That is the kind of healing Sheila Dixon would bring. And everybody knows it.
And it is time to stop this hate. Enough already!
Tough question: Isn’t the establishment responsible for how Baltimore is doing – why parts of North Avenue look the same way they did in the late 60s? Like at North and Patterson Park? Answer: Yep! Baltimore is a 9-to-1 Democratic town, however the return on our collective investment is short. We have new stadiums, but ill-equipped schools. We have casinos, but our children can’t get rec centers. The struggle is real and will forever be unless we can find a way to finally work together as a society – black and white, Asian and Latino, African and European, and the Native American. We really do have more in common than we realize.

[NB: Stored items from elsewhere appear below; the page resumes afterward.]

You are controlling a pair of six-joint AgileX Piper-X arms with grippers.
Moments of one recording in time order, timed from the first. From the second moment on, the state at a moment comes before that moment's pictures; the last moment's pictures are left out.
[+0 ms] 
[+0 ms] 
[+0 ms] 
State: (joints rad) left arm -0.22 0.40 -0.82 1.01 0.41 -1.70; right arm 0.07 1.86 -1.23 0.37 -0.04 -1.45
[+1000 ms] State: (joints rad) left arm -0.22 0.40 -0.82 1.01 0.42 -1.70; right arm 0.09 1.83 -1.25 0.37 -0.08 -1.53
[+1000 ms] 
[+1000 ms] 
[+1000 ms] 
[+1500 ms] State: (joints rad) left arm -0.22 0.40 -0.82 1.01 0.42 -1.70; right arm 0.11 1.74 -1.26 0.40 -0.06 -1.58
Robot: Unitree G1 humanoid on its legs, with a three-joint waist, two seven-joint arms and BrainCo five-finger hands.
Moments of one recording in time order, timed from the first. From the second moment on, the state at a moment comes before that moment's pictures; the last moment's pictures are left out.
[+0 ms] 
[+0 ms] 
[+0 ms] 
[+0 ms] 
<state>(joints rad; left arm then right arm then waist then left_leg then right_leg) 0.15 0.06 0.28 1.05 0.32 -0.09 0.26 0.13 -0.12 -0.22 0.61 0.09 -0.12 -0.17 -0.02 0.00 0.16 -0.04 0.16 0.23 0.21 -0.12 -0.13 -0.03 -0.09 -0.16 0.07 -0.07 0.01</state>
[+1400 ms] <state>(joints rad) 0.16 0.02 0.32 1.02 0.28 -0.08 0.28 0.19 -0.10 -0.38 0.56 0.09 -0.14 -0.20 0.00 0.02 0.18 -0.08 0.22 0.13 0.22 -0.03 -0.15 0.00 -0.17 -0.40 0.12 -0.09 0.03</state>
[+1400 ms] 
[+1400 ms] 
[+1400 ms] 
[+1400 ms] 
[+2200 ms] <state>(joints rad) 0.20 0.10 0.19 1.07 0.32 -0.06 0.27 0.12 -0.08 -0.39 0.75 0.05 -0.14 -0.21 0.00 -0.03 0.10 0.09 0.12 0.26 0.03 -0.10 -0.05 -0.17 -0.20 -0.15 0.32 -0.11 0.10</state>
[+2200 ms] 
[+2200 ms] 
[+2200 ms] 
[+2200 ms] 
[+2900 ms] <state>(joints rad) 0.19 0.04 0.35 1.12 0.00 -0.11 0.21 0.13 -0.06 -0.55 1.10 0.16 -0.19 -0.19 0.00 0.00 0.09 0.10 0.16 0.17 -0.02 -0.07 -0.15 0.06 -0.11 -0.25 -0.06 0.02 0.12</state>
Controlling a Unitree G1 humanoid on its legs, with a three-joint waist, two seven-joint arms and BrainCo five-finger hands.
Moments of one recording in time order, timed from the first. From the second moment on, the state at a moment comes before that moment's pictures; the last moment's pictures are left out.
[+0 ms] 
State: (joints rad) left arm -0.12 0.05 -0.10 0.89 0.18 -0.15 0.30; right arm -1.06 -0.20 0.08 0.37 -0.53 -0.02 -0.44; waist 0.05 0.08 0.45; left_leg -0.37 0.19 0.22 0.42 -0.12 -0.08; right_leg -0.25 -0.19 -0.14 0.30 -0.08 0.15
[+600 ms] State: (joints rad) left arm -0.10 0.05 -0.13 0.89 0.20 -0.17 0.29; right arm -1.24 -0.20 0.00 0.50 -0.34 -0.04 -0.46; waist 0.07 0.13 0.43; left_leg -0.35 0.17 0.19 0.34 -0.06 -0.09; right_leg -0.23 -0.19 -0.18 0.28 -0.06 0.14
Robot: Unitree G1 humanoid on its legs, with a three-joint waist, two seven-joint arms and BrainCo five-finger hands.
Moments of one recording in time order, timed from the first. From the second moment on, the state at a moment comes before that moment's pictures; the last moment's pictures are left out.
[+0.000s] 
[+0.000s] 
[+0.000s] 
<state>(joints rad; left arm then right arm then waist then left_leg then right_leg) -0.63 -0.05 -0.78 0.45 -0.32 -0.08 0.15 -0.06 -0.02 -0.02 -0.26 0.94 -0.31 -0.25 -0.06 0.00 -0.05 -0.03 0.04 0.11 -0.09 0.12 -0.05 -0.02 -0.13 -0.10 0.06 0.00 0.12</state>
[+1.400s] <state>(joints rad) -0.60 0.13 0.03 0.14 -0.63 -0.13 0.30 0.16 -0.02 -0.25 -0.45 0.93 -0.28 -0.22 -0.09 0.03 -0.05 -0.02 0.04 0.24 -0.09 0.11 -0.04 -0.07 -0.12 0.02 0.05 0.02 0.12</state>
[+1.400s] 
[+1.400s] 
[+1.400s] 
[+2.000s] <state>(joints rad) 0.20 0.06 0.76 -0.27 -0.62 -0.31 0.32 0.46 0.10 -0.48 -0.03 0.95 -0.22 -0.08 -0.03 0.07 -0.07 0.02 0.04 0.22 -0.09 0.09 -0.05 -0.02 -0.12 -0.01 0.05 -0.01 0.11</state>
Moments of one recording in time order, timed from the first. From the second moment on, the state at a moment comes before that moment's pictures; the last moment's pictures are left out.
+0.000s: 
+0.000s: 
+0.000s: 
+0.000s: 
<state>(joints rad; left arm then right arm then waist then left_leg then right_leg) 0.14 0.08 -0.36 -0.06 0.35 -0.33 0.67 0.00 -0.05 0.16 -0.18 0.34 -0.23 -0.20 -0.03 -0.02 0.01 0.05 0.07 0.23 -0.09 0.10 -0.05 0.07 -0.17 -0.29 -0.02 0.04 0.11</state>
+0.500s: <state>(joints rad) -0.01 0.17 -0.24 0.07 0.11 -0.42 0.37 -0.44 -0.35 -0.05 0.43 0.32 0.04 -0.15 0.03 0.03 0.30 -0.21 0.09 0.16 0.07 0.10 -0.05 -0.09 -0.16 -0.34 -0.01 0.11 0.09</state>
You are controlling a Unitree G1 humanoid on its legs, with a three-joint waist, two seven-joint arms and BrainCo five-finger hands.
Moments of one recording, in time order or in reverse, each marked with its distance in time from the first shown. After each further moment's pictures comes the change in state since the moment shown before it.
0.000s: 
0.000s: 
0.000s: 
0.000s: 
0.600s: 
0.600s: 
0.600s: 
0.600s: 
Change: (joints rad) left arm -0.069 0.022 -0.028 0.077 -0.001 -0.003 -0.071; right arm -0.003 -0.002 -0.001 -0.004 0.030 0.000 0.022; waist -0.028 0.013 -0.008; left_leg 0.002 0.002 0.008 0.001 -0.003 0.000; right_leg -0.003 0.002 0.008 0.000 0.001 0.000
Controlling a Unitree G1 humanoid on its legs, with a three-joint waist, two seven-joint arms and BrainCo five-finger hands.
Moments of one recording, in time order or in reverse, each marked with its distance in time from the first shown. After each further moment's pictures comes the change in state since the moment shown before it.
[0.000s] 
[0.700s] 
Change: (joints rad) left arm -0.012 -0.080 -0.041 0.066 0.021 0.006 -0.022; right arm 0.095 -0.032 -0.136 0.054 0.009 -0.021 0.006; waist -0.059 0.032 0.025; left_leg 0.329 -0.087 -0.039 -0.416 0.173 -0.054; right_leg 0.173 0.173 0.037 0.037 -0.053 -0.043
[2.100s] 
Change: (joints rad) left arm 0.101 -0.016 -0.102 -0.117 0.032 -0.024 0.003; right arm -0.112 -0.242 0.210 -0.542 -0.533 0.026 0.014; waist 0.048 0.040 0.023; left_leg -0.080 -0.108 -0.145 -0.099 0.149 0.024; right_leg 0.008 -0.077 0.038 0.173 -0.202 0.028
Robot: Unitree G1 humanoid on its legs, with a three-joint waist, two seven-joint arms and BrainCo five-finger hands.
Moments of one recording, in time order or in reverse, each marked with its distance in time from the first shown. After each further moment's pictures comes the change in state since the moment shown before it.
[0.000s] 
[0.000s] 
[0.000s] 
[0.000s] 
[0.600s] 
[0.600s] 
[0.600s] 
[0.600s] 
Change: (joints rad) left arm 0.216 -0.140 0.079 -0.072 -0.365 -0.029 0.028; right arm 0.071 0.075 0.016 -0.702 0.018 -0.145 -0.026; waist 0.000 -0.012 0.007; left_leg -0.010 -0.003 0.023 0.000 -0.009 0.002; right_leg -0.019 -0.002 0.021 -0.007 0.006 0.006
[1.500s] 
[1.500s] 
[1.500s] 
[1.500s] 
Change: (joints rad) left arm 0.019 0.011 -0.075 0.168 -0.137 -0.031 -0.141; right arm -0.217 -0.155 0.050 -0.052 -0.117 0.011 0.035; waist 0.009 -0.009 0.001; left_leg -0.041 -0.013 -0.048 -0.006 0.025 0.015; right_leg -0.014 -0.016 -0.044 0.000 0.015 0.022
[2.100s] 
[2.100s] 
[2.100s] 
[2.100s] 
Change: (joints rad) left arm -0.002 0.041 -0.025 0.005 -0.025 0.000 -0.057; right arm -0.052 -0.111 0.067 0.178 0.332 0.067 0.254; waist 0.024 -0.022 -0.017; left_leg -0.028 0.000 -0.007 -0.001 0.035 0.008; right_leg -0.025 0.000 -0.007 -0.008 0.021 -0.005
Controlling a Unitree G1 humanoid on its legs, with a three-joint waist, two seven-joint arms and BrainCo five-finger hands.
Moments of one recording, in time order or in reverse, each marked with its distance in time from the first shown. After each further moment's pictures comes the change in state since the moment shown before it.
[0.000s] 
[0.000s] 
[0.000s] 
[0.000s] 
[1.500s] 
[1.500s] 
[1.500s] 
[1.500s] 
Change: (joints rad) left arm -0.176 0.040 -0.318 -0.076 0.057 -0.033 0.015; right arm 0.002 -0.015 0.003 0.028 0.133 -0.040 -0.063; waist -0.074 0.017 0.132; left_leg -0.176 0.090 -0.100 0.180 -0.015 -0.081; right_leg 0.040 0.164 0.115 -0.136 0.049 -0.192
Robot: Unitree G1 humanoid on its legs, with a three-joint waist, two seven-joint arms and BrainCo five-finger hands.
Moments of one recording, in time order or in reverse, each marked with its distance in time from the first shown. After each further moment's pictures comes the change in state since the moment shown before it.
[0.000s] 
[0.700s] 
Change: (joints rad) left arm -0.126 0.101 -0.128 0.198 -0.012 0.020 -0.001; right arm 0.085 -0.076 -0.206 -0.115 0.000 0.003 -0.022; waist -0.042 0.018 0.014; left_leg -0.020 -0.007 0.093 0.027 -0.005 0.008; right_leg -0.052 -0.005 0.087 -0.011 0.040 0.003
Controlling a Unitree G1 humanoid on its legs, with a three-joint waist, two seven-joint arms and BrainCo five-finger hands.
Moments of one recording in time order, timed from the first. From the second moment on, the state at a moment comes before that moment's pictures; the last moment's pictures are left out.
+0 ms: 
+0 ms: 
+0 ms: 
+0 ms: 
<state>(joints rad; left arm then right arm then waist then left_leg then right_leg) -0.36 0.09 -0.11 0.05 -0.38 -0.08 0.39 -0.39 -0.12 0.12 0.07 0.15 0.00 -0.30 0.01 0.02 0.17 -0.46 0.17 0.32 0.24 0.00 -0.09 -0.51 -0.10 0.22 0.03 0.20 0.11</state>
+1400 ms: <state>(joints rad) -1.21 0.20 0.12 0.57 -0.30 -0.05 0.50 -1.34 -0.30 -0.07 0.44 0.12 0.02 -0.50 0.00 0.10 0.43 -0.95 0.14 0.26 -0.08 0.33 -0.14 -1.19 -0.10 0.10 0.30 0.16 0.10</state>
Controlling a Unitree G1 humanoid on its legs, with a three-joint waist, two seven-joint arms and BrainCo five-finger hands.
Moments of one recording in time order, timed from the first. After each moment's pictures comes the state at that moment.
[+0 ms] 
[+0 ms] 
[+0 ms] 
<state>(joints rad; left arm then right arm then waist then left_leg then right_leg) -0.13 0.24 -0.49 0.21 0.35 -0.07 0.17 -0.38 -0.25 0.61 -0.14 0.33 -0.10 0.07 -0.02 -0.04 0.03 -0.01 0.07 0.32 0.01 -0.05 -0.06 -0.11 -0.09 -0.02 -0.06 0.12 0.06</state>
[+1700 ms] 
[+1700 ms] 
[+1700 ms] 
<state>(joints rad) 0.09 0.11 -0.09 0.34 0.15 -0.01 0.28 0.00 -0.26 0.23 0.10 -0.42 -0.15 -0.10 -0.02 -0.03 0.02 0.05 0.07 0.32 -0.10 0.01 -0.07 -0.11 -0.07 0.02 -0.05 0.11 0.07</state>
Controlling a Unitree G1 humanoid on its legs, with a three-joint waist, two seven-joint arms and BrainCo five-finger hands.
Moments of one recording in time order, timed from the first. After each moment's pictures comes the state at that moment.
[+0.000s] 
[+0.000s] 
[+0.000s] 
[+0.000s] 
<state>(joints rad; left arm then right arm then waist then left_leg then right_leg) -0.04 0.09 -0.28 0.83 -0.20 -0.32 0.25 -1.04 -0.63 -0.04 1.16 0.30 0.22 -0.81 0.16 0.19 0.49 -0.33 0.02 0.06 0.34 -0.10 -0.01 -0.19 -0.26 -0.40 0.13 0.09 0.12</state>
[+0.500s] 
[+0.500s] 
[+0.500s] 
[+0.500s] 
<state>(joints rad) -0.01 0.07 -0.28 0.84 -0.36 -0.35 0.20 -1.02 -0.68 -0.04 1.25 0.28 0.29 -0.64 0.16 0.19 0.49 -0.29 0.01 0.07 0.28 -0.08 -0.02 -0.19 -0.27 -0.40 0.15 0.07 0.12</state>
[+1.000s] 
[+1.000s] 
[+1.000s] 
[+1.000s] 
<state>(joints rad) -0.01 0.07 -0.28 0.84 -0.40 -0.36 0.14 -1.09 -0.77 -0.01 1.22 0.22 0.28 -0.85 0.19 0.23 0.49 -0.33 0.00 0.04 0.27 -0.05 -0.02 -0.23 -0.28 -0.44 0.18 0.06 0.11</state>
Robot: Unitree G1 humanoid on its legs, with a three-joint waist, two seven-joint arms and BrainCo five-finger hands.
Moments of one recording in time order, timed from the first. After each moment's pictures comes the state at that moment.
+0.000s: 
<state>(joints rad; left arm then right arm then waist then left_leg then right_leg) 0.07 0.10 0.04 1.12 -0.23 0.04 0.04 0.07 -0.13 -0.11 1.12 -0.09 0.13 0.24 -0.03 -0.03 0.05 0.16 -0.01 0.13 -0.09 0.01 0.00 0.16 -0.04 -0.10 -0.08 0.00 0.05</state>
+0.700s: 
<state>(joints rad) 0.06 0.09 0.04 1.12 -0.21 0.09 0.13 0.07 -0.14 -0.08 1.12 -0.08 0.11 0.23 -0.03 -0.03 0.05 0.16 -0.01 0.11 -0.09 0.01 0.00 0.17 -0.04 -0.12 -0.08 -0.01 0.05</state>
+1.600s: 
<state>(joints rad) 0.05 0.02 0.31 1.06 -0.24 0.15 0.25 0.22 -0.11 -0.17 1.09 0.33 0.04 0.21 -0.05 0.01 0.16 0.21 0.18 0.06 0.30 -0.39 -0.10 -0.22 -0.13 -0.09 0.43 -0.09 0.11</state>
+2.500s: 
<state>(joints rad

And so, black people are expected to be good, loyal Democrats time and time again who go with the program without asking any questions. Proudly, I submit to you that in the City of Baltimore, there are those of us who have been asking questions for a while now – just like many of our brothers and sisters in Prince George’s County, like Aisha Braveboy and Sen. C. Anthony Muse.
Rarely, however, do we get answers. This time, it looks like we are going to get some answers, and that just warms my soul. Black issues are too often ignored and swept under the rug. And that is really what is so refreshing about the State Board’s decision: Finally, someone has heard our plea and responded.
Election watchdogs cannot recall the last time such a thing has happened. I commend the State Board for seeing the facts as presented and – if nothing else – ‘asking the tough questions!’